The solar energy bill signed Tuesday by Moore has also garnered criticism, particularly from Republican legislators representing the rural Eastern Shore, who argued that the policy would make it easier for solar companies to gobble up productive farmland.
But it was perhaps the least controversial bill of the package that found itself the target of a Moore veto Friday: A bill creating a “Strategic Energy Planning Office,” funded by an existing process that also fuels the Public Service Commission and Office of People’s Counsel.
Moore’s veto, citing the cost of establishing the office, surprised sponsor Sen. Katie Fry Hester (D-Howard and Montgomery).
“I look forward to better understanding his rationale and will work with leadership in the Legislature to determine next steps,” Hester said in a statement to Maryland Matters Friday.
Next Generation bill gets praise amid controversy
In a statement Tuesday, Emily Scarr, a senior adviser at the consumer advocacy group Maryland PIRG, said the bill made “groundbreaking pro-consumer changes to utility regulation.”

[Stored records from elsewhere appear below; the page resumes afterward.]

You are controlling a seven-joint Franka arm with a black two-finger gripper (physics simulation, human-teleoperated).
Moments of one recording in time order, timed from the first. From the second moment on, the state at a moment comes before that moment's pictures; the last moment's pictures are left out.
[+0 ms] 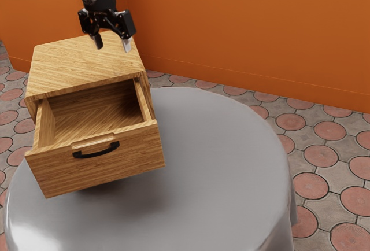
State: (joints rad) arm -0.02 0.15 0.03 -1.28 -0.03 1.47 -0.03
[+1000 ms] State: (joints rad) arm 0.12 -0.43 -0.35 -1.94 -0.11 1.39 -0.49
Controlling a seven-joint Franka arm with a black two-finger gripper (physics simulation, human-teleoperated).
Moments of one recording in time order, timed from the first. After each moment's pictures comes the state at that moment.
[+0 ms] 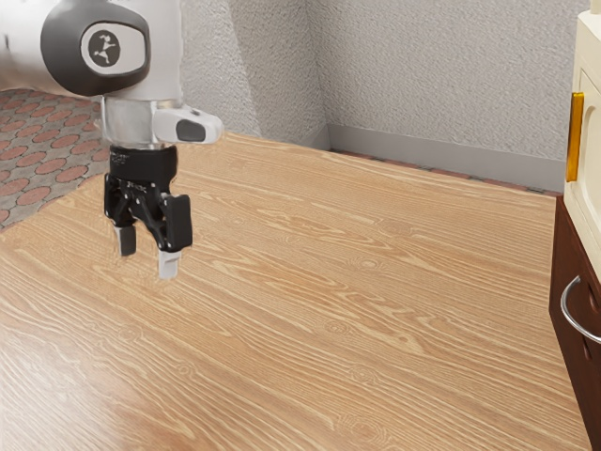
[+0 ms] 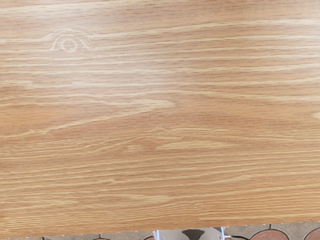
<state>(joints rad) -0.22 0.03 0.33 -1.39 0.05 1.08 0.18</state>
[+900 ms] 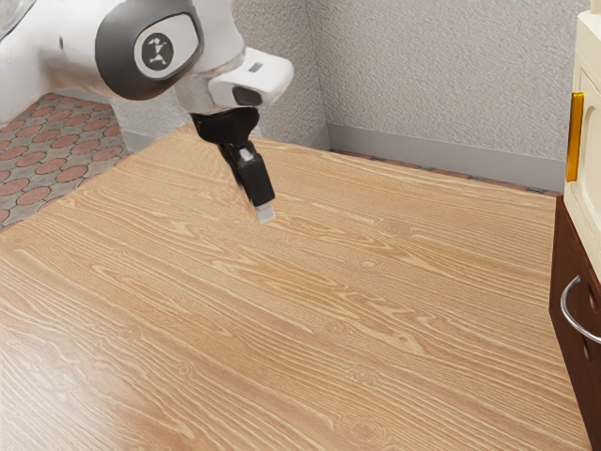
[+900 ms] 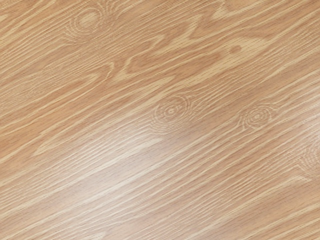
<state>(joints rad) -0.27 0.10 0.30 -1.31 0.01 1.50 0.50</state>
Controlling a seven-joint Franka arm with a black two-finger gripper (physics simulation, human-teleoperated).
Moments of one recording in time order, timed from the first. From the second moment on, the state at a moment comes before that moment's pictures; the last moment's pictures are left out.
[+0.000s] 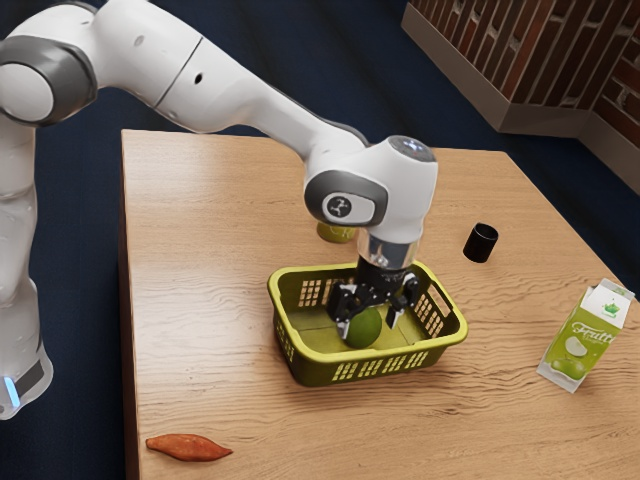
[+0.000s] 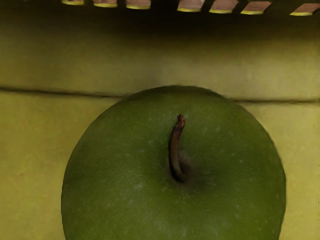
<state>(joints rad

“By prioritizing safety over gas system expansion and reining in wasteful spending by BGE and other Maryland utilities, this new law can save Marylanders hundreds of millions of dollars,” Scarr wrote.
Lapp agreed.
“Maximizing the legislation’s potential benefits will depend on lots of work at the Public Service Commission,” Lapp said. “We look forward to using the new tools to slow or prevent further rate increases.”
Environmental groups were more mixed in their responses to the Next Generation bill. Many were troubled by its potential to expedite a new natural gas power plant in Maryland, including by fast-tracking new facilities on the site of retired power plants. But amendments lessened the blow, and added environmental priorities — like beefing up energy storage and cutting funding for incineration.

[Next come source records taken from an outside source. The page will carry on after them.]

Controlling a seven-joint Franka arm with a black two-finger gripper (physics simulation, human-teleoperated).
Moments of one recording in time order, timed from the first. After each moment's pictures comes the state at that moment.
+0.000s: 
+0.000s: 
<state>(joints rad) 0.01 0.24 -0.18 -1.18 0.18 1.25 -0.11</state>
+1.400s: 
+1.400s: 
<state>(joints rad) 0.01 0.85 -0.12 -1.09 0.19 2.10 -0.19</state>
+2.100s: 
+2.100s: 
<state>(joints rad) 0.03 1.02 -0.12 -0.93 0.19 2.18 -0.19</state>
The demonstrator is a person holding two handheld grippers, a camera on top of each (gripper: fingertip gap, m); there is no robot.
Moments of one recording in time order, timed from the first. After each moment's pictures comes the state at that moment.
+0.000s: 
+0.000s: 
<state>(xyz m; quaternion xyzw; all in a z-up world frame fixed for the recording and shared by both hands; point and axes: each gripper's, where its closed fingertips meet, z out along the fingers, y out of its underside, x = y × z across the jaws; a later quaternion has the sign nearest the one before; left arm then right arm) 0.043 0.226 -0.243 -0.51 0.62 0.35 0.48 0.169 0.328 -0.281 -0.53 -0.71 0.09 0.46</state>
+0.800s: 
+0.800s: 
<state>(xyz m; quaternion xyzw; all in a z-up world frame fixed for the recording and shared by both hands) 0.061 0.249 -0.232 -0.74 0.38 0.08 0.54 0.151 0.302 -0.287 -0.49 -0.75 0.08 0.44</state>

The Mid-Atlantic Renewable Energy Coalition, now known as MAREC Action, an industry group representing utility-scale developers of wind and solar, as well as battery energy storage, applauded the bill’s power storage provisions in a statement Tuesday.
“With this legislation, our industry will invest in Maryland, deliver reliable energy resources needed to keep the lights on, and stabilize prices for Maryland ratepayers,” said Evan Vaughan, executive director of MAREC Action.
The bill calls for two procurement periods, beginning in 2026, when the Maryland Public Service Commission will seek to bring 800 megawatts of energy storage in each period to the state.
Currently, the multistate electric grid that includes Maryland only hosts 375 megawatts of storage, which MAREC said “pales in comparison” to other states such as California and Texas. If Maryland follows through with the procurements, it would be positioned as an “energy storage leader” within the 13-state PJM region, according to the industry group’s news release.
The purchases could work quickly to fill gaps in Maryland’s electric grid, by storing energy for use during peak times, Vaughan said.
“Governor Moore and legislative leaders acted quickly and decisively to ensure Maryland maximizes its energy storage resources,” Vaughan wrote. “These resources meet energy reliability needs more quickly than any other resource.”